#### BRIEF
Show every line of the records below that contains the word "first".

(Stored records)
┄┄┄┄┄┄┄┄┄┄┄┄┄┄┄┄┄┄┄┄

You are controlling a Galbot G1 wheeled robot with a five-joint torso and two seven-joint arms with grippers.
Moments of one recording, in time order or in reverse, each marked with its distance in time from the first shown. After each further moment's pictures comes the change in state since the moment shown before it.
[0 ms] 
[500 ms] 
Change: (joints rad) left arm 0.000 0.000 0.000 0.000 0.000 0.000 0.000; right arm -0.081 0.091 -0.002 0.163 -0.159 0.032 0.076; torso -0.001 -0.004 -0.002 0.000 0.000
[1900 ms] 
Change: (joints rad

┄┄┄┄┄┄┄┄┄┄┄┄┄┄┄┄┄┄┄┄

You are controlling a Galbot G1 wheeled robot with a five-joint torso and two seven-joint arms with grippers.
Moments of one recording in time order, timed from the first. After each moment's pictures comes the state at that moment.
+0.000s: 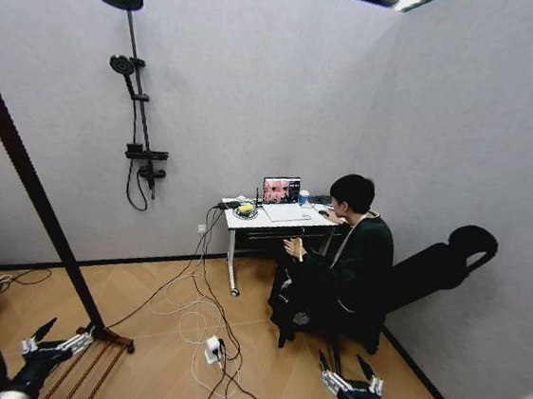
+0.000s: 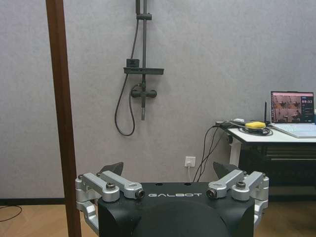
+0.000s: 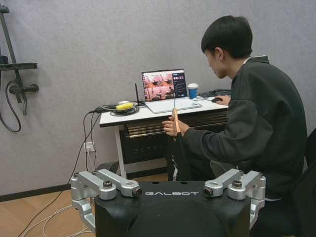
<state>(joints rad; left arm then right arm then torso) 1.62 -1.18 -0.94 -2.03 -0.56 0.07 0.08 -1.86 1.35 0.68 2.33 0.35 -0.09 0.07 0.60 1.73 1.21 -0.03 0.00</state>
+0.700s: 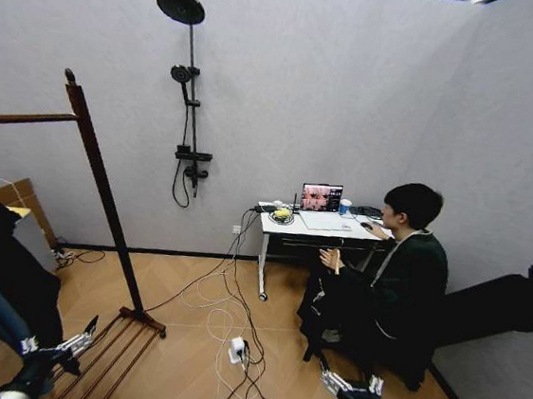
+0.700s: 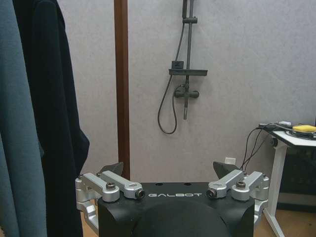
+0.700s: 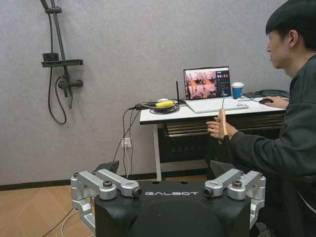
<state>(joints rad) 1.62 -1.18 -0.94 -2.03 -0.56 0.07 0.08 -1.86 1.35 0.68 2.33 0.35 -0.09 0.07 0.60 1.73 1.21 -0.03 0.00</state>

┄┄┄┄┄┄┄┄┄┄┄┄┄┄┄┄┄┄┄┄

#### OUTPUT FOR THIS EXERCISE
Moments of one recording, in time order or in reverse, each marked with its distance in time from the first shown. After each further moment's pictures comes the change in state since the moment shown before it.
Moments of one recording in time order, timed from the first. After each moment's pictures comes the state at that moment.

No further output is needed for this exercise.